Question

# Prove that $1.2 + 2.3 + .......n(n + 1) = \dfrac{{n(n + 1)(n + 2)}}{3}$​ in mathematical induction.

Hint: Here we are given a typical mathematical induction problem to deal with. First we need to check if the expression is true for $n = 1$, then we need to consider that it is true for $n = k\;$and then need to check if it’s true for $n = k + 1$, if true for $n = k + 1$ we can say that the equations holds true.

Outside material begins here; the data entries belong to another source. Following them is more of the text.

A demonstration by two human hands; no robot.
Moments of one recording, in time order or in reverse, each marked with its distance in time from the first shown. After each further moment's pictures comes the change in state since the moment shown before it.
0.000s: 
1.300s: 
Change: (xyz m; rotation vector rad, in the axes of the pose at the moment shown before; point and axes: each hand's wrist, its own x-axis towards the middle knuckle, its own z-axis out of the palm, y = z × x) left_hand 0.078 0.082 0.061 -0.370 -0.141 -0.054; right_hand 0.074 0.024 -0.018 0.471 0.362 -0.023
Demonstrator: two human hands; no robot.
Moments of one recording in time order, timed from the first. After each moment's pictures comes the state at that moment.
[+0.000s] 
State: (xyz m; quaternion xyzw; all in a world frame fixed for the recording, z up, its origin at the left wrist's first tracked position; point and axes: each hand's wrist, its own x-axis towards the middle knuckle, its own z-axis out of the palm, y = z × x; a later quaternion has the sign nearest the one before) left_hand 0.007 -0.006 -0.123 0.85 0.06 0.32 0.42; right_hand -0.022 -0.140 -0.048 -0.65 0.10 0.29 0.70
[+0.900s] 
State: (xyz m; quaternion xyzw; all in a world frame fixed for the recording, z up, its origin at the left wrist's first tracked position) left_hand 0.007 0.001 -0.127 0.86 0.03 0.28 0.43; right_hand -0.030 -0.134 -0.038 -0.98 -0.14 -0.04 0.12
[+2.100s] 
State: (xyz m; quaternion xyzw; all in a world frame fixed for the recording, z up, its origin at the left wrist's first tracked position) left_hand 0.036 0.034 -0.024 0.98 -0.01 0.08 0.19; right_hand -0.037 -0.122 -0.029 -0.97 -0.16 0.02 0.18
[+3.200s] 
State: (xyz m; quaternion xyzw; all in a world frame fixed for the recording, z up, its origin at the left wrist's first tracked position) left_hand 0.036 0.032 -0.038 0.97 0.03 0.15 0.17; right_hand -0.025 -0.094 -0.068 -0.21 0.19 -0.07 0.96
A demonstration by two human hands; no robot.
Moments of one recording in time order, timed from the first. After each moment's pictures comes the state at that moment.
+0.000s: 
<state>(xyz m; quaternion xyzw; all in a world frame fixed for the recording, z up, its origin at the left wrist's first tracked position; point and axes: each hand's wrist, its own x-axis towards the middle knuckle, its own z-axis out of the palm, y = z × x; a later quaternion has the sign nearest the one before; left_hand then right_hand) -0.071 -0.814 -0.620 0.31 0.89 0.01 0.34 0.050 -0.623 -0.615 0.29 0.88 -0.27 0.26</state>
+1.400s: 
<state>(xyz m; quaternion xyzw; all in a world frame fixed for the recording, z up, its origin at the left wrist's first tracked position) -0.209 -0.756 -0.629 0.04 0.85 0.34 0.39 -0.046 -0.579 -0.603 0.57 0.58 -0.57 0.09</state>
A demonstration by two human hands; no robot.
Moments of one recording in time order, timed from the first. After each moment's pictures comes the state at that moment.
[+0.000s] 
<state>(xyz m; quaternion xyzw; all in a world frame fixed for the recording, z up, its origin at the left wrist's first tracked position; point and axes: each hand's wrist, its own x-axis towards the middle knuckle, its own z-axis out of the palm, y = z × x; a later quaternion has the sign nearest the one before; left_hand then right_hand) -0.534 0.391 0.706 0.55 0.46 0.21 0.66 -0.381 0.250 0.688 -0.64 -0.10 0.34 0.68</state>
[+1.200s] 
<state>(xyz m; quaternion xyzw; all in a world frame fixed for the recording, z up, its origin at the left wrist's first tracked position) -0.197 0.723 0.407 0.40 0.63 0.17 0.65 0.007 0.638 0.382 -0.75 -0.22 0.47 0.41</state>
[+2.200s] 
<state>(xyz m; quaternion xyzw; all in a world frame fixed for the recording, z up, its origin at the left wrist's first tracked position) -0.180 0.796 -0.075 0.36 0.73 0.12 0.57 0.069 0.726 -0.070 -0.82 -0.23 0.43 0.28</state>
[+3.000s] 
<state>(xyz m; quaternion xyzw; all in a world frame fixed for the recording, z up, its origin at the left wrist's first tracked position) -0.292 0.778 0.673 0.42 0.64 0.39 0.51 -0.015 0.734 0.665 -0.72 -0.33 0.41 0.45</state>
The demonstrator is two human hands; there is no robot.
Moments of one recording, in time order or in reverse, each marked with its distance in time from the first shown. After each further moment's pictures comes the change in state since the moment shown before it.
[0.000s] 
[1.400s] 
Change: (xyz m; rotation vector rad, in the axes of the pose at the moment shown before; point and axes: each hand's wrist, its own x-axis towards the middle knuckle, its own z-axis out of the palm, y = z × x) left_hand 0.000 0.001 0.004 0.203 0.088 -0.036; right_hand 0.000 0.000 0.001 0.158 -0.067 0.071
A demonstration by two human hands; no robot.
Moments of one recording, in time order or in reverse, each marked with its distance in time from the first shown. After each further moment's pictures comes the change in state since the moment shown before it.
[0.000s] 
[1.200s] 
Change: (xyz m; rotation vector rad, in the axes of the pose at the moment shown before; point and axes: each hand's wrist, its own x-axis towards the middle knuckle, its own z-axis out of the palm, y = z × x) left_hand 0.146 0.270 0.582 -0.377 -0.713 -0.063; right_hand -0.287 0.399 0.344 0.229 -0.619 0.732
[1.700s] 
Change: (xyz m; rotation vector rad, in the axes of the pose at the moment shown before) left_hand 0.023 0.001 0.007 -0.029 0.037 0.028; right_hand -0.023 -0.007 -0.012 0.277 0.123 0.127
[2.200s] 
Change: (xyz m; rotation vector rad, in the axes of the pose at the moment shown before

We shall prove the result by principle of mathematical induction.
$p(n) = 1.2 + 2.3 + .......n(n + 1) = \dfrac{{n(n + 1)(n + 2)}}{3}$
First on checking for $n = 1$,
We have,
LHS: $1.2 = 2$
RHS: $\dfrac{{n(n + 1)(n + 2)}}{3}$
On substituting the value of n we get,
$= \dfrac{{1(1 + 1)(1 + 2)}}{3} \\ = \dfrac{{1.2.3}}{3} \\ = 2. \\$
As ${\text{LHS = RHS}}$
Hence p(n) is true for n=1.
Now,
Let us assume the result is true for $n = k\;$ i.e.,
$p(k) = 1.2 + 2.3 + .....k\left( {k + 1} \right) = \dfrac{{k \times \left( {k + 1} \right) \times \left( {k + 2} \right)}}{3}\;$
We shall prove that p(n) is true for $n = k + 1$.
that is, to prove $p(k + 1) = 1.2 + 2.3..... + k\left( {k + 1} \right) + \left( {k + 1} \right)\left( {k + 2} \right) = \dfrac{{\left( {k + 1} \right)\left( {k + 2} \right)\left( {k + 3} \right)}}{3}$
Consider LHS: $1.2 + 2.3..... + k\left( {k + 1} \right) + \left( {k + 1} \right)\left( {k + 2} \right)$
As, p(k) is true we have $p(k) = 1.2 + 2.3 + .....k\left( {k + 1} \right) = \dfrac{{k \times \left( {k + 1} \right) \times \left( {k + 2} \right)}}{3}\;$,
Hence on substituting the above value we get,
$= \dfrac{{k \times \left( {k + 1} \right) \times \left( {k + 2} \right)}}{3} + \left( {k + 1} \right)\left( {k + 2} \right)$
Taking common, $\left( {k + 1} \right)\left( {k + 2} \right)$, we get,
$= \left( {k + 1} \right)\left( {k + 2} \right)[\dfrac{k}{3} + 1]$
On simplifying we get,
$= \left( {k + 1} \right)\left( {k + 2} \right)[\dfrac{{k + 3}}{3}]$
$= [\dfrac{{\left( {k + 1} \right)\left( {k + 2} \right)(k + 3)}}{3}]$​
=RHS.
Hence the p(n) holds for $n = k + 1$.
As, p(n) is true for $n = 1$, $n = k\;$and $n = k + 1$, hence we can say that ${\text{p(n)}}$ is true$\forall n \in N$.
Hence, proved.

Note: Mathematical induction is a mathematical proof technique. It is essentially used to prove that a statement $P\left( n \right)$holds for every natural number $n\; = \;0,\;1,\;2,\;3,\;$. . . ; that is, the overall statement is a sequence of infinitely many cases $P\left( 0 \right),\;P\left( 1 \right),\;P\left( 2 \right),\;P\left( 3 \right),$. . . . . We generally assume that $P\left( n \right)$is true for $n = k\;$and using this we prove that $P\left( n \right)$ is true for $n = k + 1$.